_Input data:_
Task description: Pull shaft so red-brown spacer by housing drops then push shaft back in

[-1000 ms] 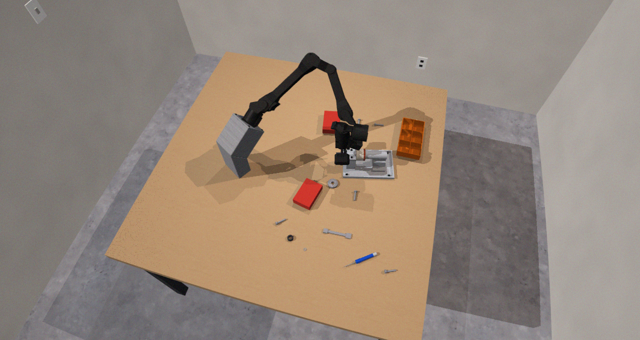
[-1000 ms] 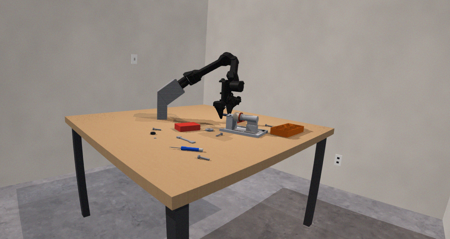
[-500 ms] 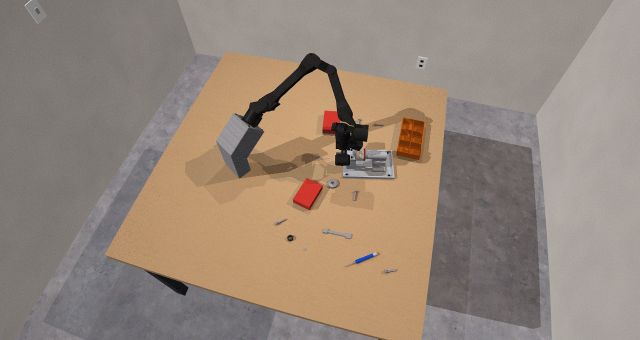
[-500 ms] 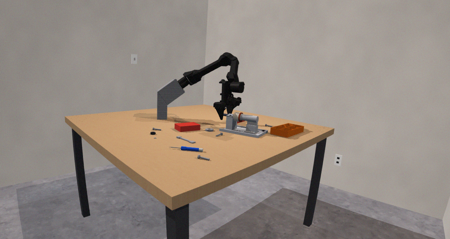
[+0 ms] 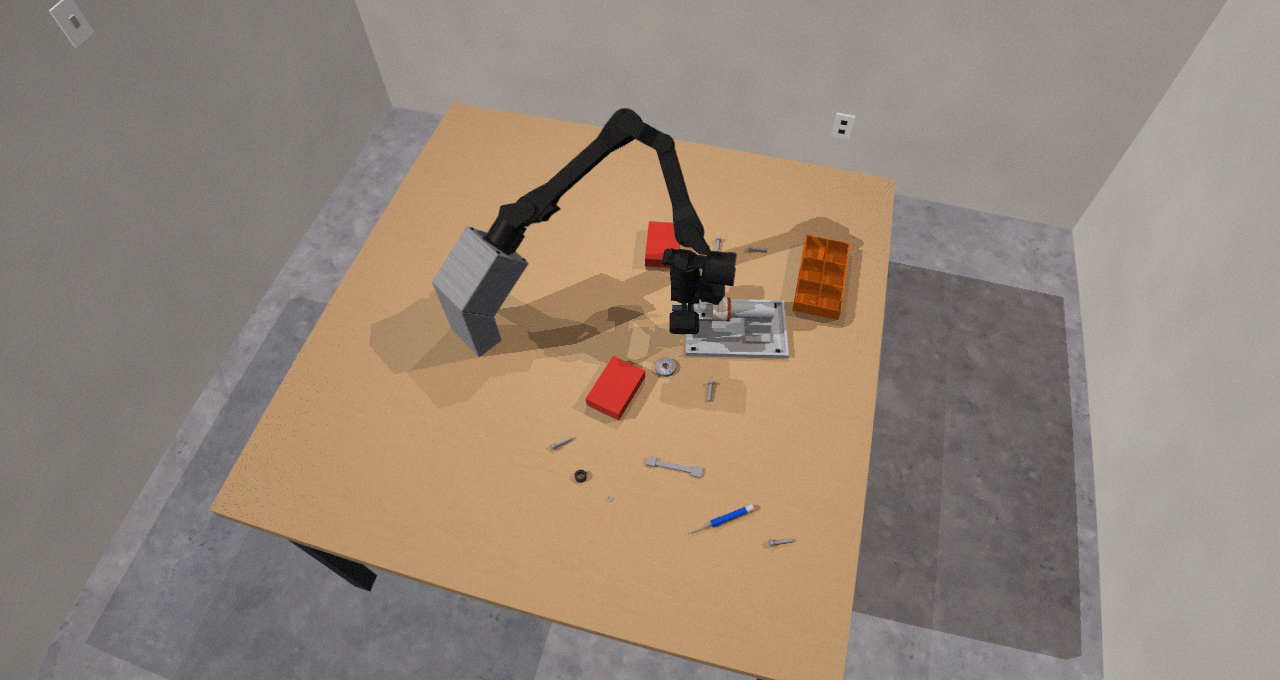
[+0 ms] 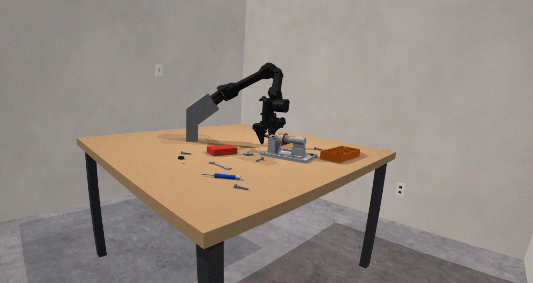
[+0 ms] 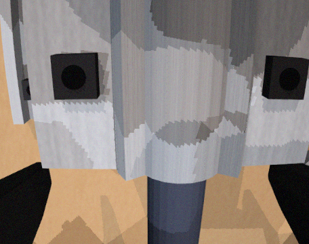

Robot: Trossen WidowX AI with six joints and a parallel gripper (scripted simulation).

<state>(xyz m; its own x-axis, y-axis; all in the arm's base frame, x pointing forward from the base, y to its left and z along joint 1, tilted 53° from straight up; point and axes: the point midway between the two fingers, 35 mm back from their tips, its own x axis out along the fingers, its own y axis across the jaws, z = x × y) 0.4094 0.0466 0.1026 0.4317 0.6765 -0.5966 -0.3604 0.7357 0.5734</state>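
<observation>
Now: the shaft 70 mm ahead of my hand and 30 mm to the left of it. Also, from my hand: grey fixture 110 mm ahead, 50 mm to the left, 30 mm below; then red-brown spacer 90 mm ahead, 40 mm to the left; then wrench 120 mm ahead, 320 mm to the right, 80 mm below.
</observation>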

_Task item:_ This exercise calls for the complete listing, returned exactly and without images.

_Answer section:_
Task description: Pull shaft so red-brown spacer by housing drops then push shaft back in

[-1000 ms] 
[-1000 ms] 
[-500 ms] 
[-500 ms] 
[+0 ms] 
[+0 ms] 
[+0 ms] 

Robot: Trossen WidowX AI with six joints and a parallel gripper (scripted simulation).

<state>(xyz m; its own x-axis, y-axis; all in the arm's base frame, x pointing forward from the base, y to its left and z along joint 1, tilted 53° from straight up; point and axes: the point midway between the two fingers, 35 mm back from their tips, its own x axis out along the fingers, its own y axis across the jaws, z = x × y) 0.4094 0.0466 0.1026 0.4317 0.6765 -0.5966 -0.3604 0.7357 0.5734</state>
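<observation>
Now: the shaft 70 mm ahead of my hand and 30 mm to the left of it. Also, from my hand: grey fixture 110 mm ahead, 50 mm to the left, 30 mm below; then red-brown spacer 90 mm ahead, 40 mm to the left; then wrench 120 mm ahead, 320 mm to the right, 80 mm below.
</observation>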

No additional output is expected.